Beyond the SSN season, my mental state continued to impact my netball as I ended up having to withdraw from the New Zealand leg of the Roses tour following our loss to the Giants in the preliminary final. I could not process getting on a plane to Christchurch (via Singapore) and going into another two-week hotel quarantine, without guarantees of training exemptions, or even that we would actually play the Taini Jamieson Cup due to the level of restrictions that were in place at the time. As it transpires, the team made history and experienced incredible successes over there and although I still do not feel like I could have been the best or even an okay version of myself over there, I was disappointed to miss another milestone in the Roses history and very much looking forward to re-joining the team when they made it over to Australia for that final leg of the tour, having had a little bit of time to stand still. Covid related travel logistics and domestic and international border restrictions continued to wreak havoc and at the very last moment, those games were unfortunately cancelled, and I was able to make my way back home to England.

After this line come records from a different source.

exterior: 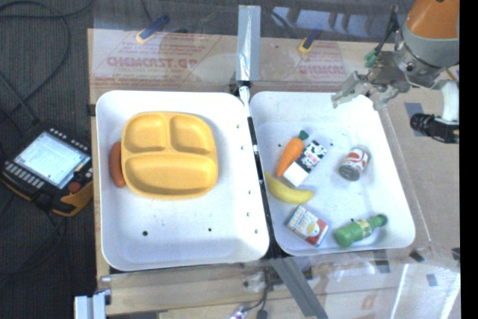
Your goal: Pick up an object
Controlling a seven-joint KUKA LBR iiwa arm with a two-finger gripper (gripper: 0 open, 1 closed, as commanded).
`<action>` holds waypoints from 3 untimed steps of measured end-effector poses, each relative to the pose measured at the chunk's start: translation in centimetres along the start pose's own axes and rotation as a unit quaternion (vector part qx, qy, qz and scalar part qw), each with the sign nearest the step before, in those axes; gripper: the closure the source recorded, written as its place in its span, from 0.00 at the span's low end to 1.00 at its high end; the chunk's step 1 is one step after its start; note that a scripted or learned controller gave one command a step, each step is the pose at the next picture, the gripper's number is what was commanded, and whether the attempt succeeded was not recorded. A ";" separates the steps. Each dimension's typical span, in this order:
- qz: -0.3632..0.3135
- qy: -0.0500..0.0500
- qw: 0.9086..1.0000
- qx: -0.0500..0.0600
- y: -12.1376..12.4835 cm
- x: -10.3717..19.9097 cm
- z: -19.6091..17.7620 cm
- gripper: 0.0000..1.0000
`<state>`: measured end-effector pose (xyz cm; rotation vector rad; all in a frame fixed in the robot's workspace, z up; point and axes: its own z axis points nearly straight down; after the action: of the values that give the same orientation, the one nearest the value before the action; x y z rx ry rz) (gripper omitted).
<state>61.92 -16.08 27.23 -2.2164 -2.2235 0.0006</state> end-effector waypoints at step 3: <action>-0.075 -0.009 0.997 -0.026 -0.1 5.0 16.0 0.00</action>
<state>61.80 -11.02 11.19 -2.0763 -2.4202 -0.0379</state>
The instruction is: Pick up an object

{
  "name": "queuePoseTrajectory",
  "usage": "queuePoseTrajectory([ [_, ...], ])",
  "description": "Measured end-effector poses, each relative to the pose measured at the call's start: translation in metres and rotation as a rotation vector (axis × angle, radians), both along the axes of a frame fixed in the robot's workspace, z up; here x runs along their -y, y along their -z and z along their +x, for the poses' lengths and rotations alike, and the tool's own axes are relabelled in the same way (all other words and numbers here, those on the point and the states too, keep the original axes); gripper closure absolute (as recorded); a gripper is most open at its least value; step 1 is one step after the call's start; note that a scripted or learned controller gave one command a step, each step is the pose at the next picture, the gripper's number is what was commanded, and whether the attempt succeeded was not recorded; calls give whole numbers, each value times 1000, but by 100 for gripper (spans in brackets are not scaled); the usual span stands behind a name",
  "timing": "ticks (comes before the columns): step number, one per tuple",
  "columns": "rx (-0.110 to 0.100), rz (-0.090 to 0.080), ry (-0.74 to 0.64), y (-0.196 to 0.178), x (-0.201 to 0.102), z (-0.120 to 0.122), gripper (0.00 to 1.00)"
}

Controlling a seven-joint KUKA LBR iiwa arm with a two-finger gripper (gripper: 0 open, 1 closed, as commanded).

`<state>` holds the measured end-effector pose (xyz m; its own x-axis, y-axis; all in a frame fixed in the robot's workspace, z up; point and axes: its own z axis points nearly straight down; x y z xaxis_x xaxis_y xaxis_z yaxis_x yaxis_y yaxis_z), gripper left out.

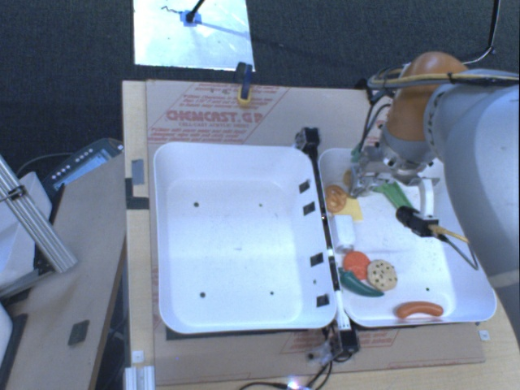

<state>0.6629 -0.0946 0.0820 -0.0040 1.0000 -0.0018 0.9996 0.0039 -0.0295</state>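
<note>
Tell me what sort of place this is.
Most likely a robotics lab set up for grasping trials. A grey arm reaches over two white bins on a bench, the right bin holds toy food such as a cookie and a sausage, and loose cables run about.

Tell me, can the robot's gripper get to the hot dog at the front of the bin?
Probably yes. The hot dog lies alone on the right bin's floor with nothing on top, while the gripper hangs over the bin's far end.
</note>
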Motion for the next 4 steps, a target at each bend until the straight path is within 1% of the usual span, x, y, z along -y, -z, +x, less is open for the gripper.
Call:
queuePoseTrajectory([
  [1, 45, -1, 4, -212, 11, -54, 100],
  [2, 20, 3, 4, -73, 24, -67, 100],
  [3, 27, 4, -1, 1, -9, -73, 100],
  [4, 49, 0, -3, -172, -19, -35, 100],
])
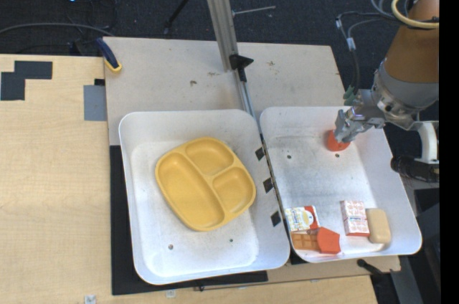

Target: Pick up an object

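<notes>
In the right bin a small red object lies near the far edge. My gripper hangs directly over it, its tip touching or just above the red object. Along the bin's near edge lie a small printed carton, an orange-red piece, a pink-and-white box and a tan block.
The left bin holds a yellow divided plate. A metal post rises behind the bins, between them. The grey arm with its orange band reaches in from the right.
</notes>
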Controlling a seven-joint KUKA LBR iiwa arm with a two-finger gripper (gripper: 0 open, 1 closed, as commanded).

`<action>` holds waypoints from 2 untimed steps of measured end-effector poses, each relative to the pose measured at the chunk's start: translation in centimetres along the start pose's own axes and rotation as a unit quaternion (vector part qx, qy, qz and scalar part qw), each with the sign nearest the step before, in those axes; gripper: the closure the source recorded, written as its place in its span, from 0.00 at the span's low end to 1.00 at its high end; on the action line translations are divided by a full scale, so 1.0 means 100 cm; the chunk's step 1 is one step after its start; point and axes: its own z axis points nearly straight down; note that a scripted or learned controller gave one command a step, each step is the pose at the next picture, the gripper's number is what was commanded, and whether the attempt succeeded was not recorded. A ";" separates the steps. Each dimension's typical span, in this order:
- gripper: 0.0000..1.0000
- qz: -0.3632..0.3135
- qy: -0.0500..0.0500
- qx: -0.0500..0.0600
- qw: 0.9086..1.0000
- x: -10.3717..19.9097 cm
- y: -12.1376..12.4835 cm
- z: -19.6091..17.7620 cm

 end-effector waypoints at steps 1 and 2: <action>1.00 0.000 0.000 0.001 1.000 0.044 0.003 0.013; 1.00 0.000 0.000 0.002 1.000 0.086 0.010 0.017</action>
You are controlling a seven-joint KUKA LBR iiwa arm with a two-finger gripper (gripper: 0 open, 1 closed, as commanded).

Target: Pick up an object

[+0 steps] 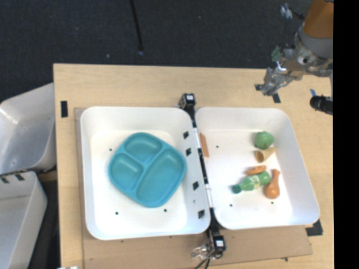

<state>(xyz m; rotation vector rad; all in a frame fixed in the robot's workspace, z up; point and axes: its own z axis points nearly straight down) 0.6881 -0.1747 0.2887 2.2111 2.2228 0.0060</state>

Although I probably share quite a lot of myself when I write, it is usually quite a while after an event when I have had time to reflect. I am not very good at sharing my struggles in the moment, even if I have a supportive network of people around me and I am not someone who asks for help at all. Something that I am working incredibly hard at (with help!) is trying to seek to understand and recognise much earlier when I am reaching my limits, to avoid letting myself deteriorate back to breaking point again. It is challenging to have who you are and what you believe to be your strengths ultimately fail you. I am trying to learn new ways of managing uncertainty and develop strategies to cope with and understand anxiety, as this is something that I have previously been completely unfamiliar with. An important part of this has been having compassion towards myself and understanding better how I feel, to better engage the people around me and not isolate myself. In my work environment we are constantly working individually and as a group to have a coherent narrative of what we are experiencing and why, but for now, as a minimum, making sense of things for myself and psychological acceptance has been a big step forward and the new foundations that I am laying are setting me up for stability and more success in 2022 (any beyond) in all circumstances.